[EXERCISE DATA Boundary: Start]
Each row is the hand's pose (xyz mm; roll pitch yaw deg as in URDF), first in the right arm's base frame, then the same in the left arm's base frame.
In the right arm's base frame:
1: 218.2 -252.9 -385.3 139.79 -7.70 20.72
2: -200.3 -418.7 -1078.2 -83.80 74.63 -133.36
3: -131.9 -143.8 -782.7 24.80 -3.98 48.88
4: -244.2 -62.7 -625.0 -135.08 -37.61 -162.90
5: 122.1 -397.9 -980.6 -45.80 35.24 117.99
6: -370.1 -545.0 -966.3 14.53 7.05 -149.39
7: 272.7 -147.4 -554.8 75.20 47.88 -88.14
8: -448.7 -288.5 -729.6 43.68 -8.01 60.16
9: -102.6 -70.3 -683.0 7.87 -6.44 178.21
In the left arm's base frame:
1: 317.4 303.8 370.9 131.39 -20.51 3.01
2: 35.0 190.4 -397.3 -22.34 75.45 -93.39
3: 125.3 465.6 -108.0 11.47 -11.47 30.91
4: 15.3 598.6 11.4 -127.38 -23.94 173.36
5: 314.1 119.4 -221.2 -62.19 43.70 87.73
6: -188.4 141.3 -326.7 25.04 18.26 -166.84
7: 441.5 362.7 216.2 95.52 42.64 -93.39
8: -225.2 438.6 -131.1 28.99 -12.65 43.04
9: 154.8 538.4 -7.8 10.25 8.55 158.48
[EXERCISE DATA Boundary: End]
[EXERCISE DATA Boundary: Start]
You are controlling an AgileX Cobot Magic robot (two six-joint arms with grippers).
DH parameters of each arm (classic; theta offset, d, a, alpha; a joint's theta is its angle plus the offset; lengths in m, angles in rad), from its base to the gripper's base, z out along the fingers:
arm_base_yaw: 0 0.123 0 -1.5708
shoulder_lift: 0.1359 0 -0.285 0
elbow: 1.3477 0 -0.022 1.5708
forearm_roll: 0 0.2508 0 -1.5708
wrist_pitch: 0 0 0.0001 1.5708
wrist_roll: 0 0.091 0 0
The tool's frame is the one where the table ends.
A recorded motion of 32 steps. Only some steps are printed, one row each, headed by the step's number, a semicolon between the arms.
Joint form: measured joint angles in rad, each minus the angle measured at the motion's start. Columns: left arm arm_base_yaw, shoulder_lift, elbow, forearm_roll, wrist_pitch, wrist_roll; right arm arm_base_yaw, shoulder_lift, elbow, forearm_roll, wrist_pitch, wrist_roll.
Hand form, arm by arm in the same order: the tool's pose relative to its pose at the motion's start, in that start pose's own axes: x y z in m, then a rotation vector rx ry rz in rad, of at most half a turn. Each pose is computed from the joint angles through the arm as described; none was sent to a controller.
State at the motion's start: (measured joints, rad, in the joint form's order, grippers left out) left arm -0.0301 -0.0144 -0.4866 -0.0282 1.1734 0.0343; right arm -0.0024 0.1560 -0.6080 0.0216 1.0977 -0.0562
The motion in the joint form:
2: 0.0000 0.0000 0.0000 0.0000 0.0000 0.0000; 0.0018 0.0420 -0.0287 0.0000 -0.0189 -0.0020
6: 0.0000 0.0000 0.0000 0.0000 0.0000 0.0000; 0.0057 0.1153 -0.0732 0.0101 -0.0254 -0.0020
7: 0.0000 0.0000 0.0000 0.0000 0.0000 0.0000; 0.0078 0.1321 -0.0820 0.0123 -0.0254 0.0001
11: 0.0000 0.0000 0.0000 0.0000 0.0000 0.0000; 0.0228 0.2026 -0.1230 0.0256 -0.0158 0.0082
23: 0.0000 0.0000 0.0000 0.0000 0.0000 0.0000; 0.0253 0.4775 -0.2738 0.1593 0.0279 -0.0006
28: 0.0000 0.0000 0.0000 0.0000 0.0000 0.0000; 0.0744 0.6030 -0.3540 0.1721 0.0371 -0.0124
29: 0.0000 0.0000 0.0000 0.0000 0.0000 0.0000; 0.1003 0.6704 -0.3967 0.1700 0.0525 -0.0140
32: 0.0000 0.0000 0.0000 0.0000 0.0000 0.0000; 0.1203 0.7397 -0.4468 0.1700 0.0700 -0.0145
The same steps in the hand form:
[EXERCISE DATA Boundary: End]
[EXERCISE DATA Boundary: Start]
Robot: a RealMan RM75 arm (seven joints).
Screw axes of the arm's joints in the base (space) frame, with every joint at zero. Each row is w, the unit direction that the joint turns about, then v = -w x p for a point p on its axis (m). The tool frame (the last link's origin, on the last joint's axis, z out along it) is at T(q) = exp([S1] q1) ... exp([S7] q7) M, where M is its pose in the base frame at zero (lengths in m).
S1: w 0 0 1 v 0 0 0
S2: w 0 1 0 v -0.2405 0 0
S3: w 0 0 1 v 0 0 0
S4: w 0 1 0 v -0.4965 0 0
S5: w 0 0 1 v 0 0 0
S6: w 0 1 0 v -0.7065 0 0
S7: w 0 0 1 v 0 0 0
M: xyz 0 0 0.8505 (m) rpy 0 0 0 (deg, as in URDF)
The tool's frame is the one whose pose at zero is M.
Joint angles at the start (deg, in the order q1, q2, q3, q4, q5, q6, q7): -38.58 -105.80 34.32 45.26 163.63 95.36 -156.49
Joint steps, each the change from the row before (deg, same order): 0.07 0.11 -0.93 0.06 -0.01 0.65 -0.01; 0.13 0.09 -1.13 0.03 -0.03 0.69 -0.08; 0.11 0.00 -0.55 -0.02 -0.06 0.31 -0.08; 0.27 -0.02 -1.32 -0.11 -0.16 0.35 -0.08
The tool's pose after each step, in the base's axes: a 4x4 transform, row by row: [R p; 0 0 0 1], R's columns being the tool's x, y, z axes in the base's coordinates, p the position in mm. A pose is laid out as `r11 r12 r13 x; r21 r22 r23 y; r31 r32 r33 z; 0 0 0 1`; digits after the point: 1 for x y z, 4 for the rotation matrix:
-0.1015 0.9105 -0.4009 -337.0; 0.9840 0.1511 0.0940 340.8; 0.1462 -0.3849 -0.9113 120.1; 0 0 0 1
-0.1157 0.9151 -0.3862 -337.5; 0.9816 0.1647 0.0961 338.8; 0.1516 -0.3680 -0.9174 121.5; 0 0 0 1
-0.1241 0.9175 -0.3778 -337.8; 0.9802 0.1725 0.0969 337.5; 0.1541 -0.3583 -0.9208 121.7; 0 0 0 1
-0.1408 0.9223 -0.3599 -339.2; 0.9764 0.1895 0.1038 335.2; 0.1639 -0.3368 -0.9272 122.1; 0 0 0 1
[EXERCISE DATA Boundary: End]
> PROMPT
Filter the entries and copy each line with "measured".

> EXERCISE RESULT
Joint form: measured joint angles in rad, each minus the angle measured at the motion's start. Columns: left arm arm_base_yaw, shoulder_lift, elbow, forearm_roll, wrist_pitch, wrist_roll; right arm arm_base_yaw, shoulder_lift, elbow, forearm_roll, wrist_pitch, wrist_roll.
State at the motion's start: (measured joints, rad, in the joint form's order, grippers left out) left arm -0.0301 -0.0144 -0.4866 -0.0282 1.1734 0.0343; right arm -0.0024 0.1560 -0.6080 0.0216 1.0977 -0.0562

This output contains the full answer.